The above is as non-ideological a look at the “War on Terror” as is possible from a Pentagon group.  And indeed, it is hard to argue that the War on Terror” is seen quite differently by the Bush Administration and many if not most Muslims around the world.

The complexity is deep.  For example, it is absolutely true that US support helps keep such non-democratic and non-free governments as Saudi Arabia, Egypt, Pakistan, etc. in power.  Unfortunately it is also true that such Islamic states as Iran and Sudan and Somalia operate without US support and enslave their Muslim populations as badly as or worse than the US-supported ones.  Why then, is not Iran also a target of Muslim discontent in the same way that the US is?  The answer that is avoided is that religious bigotry is deeply ingrained.  This is characteristic of nearly all religious groups.  The US is not forgiven while Iran or Saddam Hussein of Iraq is – almost.

Almost?  Yes, there is dissent among moderate Muslims against Islamic governments such as the Ayatollah’s Iran and the House of Saud.  But radical Islamists use religion in much the same way the American politicians use it – to gain support while working against the interests of everyday people in the here and now.  If peace and stability and prosperity are what one wants, the answers do not lie in religious fundamentalism.  However if one wants to go to heaven or paradise, religious fundamentalism is exactly what one wants: The irrational want paradise.

This kind of understanding and analysis is not the strong point of the Bush Administration.  In fact, such analysis is eschewed to this day.  Instead simplistic answers are sought and if they’re not found, they’re created.

If the US does not behave as if it understands the problem, the chances of solving the problem decrease.  Muslims logically see support of non-democratic tyrannies as hypocritical.  They are correct in this view.  They see one-sided support of Israel over the interests of everyday Palestinians as an example of bias, and they’re probably correct again.  The lives of ordinary Palestinians are as important as anyone else’s lives.

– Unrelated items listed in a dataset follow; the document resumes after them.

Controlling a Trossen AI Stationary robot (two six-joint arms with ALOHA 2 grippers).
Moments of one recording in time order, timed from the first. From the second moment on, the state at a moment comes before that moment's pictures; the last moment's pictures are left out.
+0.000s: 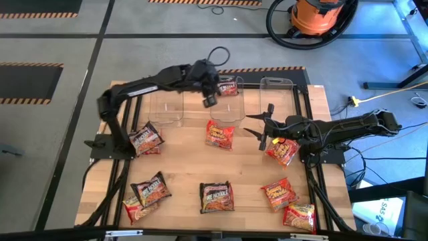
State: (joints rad) left arm 0.36 1.74 1.77 -0.84 -0.27 0.16; right arm 0.06 0.95 0.52 0.29 0.32 -0.30
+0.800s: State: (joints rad) left arm 0.03 1.09 1.26 -1.20 -0.27 -0.54; right arm 0.06 0.95 0.52 0.29 0.30 -0.29
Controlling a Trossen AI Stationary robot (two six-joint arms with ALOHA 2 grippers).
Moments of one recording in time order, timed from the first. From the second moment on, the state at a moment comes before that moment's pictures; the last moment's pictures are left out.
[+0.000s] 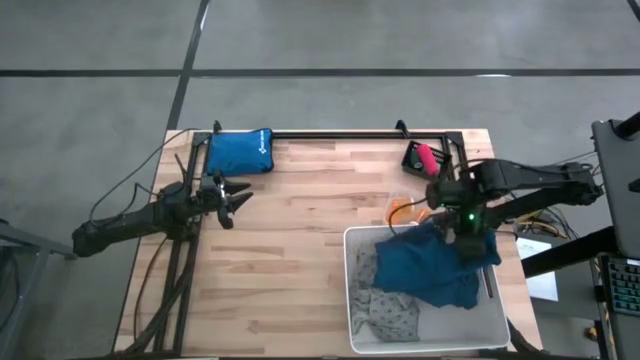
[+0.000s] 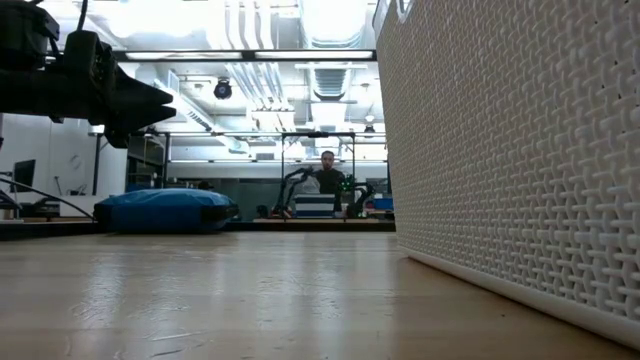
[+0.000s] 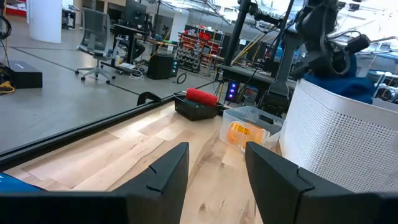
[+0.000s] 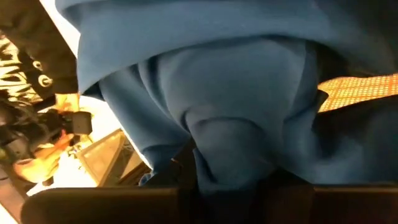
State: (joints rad) left arm 0.26 0.02 0.00 0.02 -0.04 -0.24; right arm 0.07 1.02 1.06 -1.52 -0.86 0.54
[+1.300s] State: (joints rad) left arm 0.26 0.02 0.00 0.02 -0.04 -0.24; right arm 0.07 1.03 0.99 -1.42 -0.87 0.60
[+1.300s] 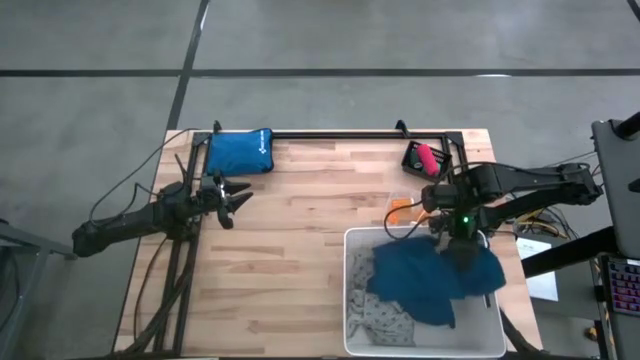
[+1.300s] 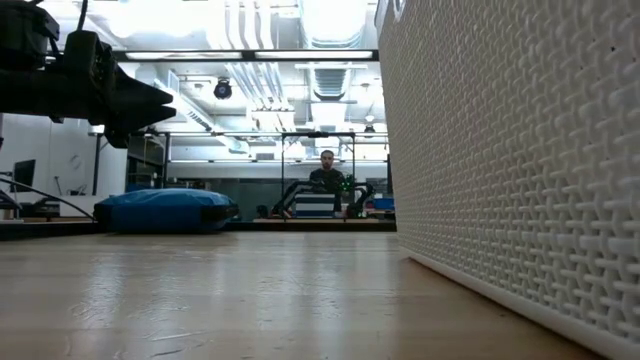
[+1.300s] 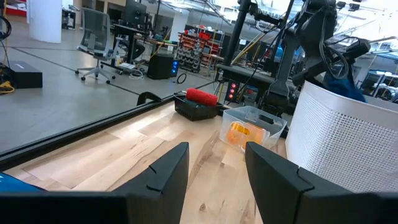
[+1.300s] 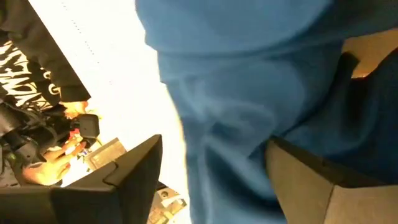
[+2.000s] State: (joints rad) left arm 0.26 0.02 0.00 0.02 -0.04 -0.24; right arm 0.07 1.03 1.25 -1.41 -0.73 0.54
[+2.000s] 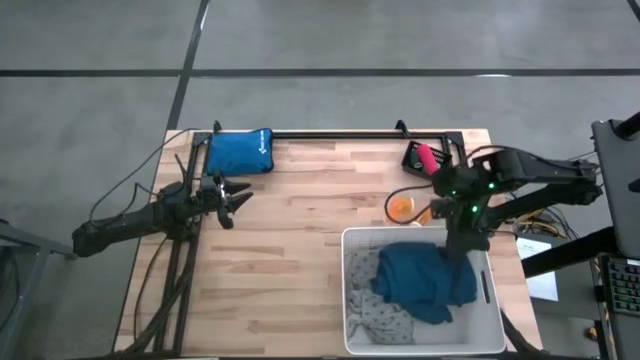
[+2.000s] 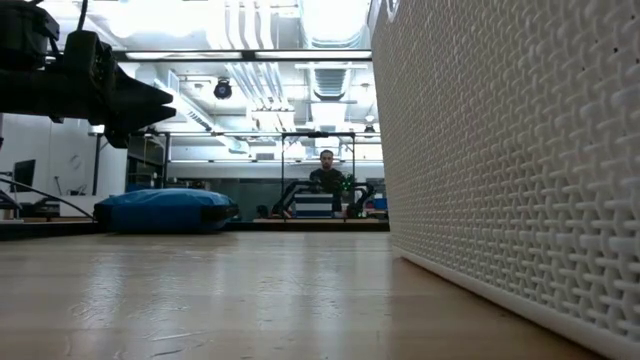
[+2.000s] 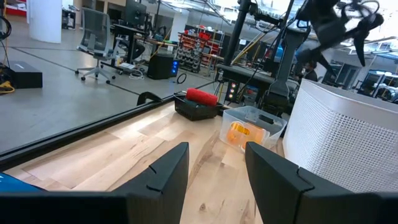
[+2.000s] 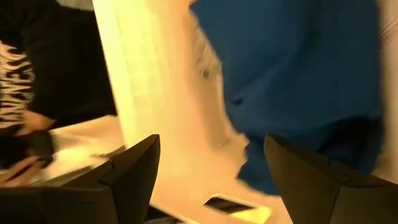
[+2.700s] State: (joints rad) left arm 0.26 0.02 0.00 0.02 -0.04 -0.24; right arm 0.07 1.03 1.40 -1.15 0.17 0.29
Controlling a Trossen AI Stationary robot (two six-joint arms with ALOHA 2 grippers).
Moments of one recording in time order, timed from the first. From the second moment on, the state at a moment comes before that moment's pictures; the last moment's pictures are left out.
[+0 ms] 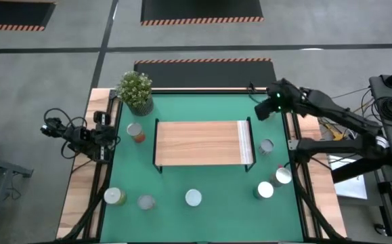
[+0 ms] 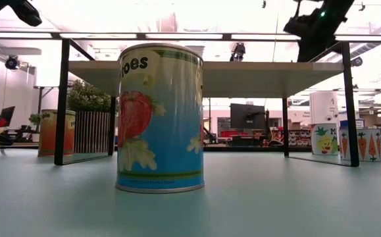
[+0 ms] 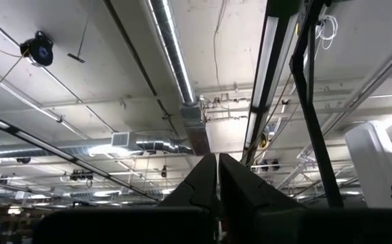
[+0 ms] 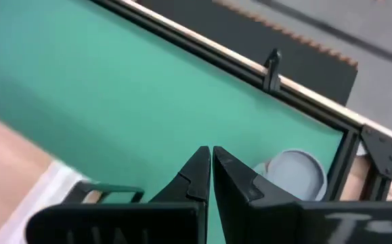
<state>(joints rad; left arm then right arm) -0.45 0.04 0.02 0.94 -0.39 0.46 -0.57 0.99 1.07 -0.97 0.24 0.35</state>
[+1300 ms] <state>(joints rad) -0.45 0.04 0.02 0.94 -0.44 0.46 -0.96 1.34 1.08 -0.98 0.13 0.30</state>
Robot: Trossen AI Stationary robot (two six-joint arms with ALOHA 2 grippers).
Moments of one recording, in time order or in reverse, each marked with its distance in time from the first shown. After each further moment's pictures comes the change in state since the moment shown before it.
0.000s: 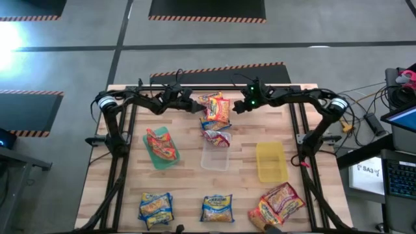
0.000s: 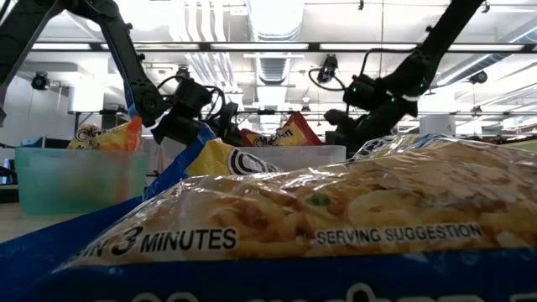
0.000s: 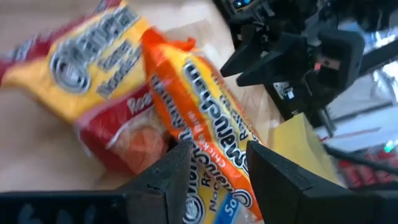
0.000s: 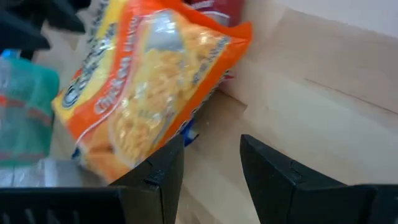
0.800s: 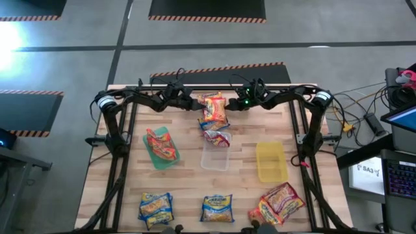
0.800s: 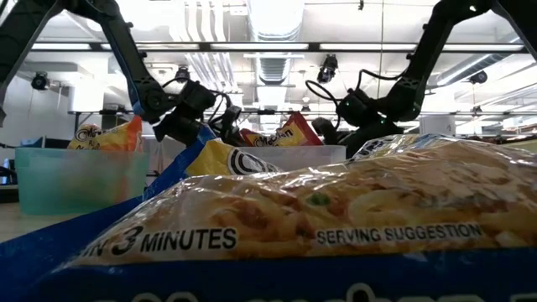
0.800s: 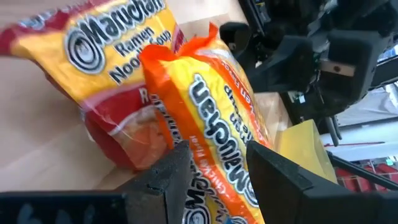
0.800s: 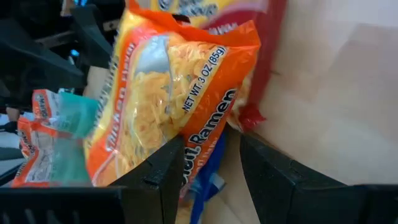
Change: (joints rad) left arm 0.015 -0.002 0.047 -0.134 -0.002 -0.043; right arm -0.002 0.194 0.009 0.384 -0.126 0.168
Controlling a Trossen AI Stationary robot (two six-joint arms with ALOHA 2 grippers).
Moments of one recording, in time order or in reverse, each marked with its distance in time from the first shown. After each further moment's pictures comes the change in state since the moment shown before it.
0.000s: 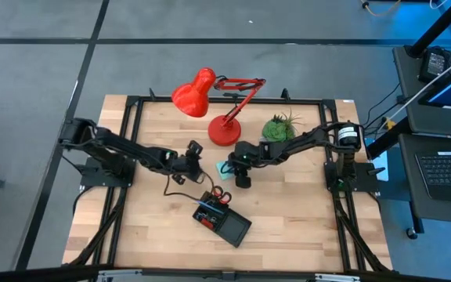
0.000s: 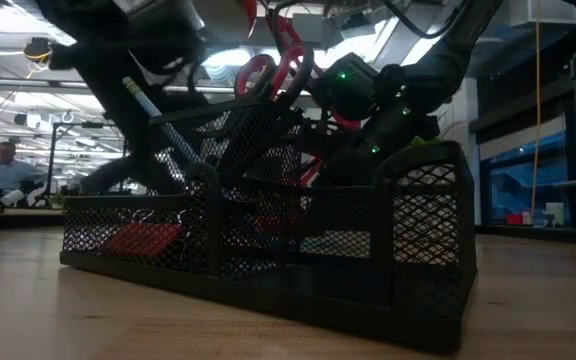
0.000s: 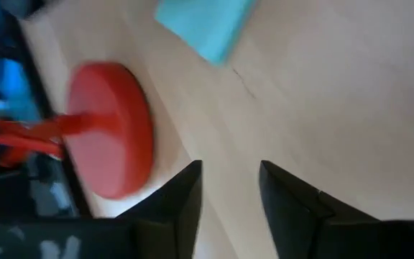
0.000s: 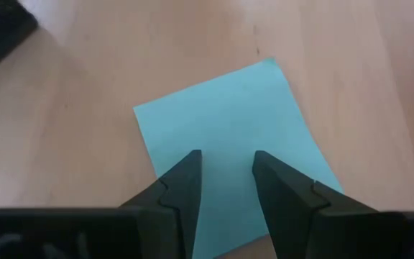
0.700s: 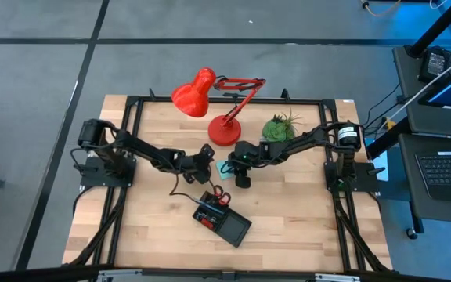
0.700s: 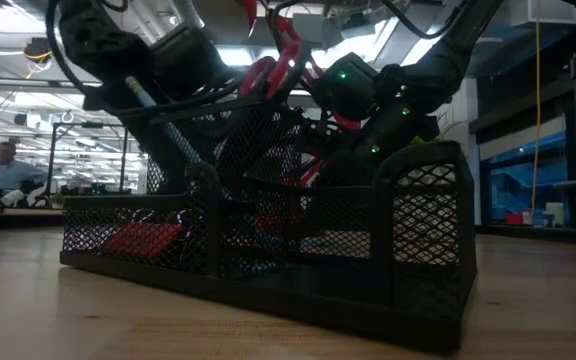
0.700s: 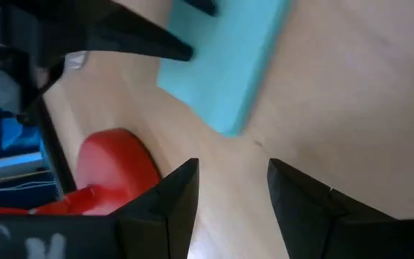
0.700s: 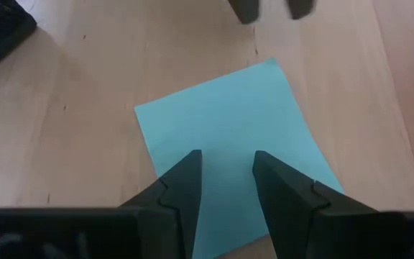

But the final piece of the puzzle, overlooked or unstated even in the Pentagon report cited here is religious bigotry.  It’s not as if religious fundamentalists have a vision of freedom and democracy in their minds.  No, they seek the tyranny of their vision of God, one that usually hates women and infidels, and cannot compromise.  Any strategy that does not seek to promote the moderate voices of Islam, or foster an Islam Reformation or better yet, Enlightenment, will not do well.

Ultimately it seems that the worst thing that the US could have done in the “War on Terror” was to attack a basically unarmed country, Iraq, when the option of continued inspections was still available.  Infidels (e.g.: the U.S.) are given absolutely no slack in such a situation.  Perhaps President Bush was able to explain his way out of it to the American Voting Public, but he has failed miserably in changing the hearts and minds of Muslims around the world, and his war of words with Iran is going similarly poorly – witness the reaction of Iran’s President at the UN recently.

Winning hearts and minds: what other goal is there in the so-called “War on Terror?”  Obviously, Bush is losing this “war.”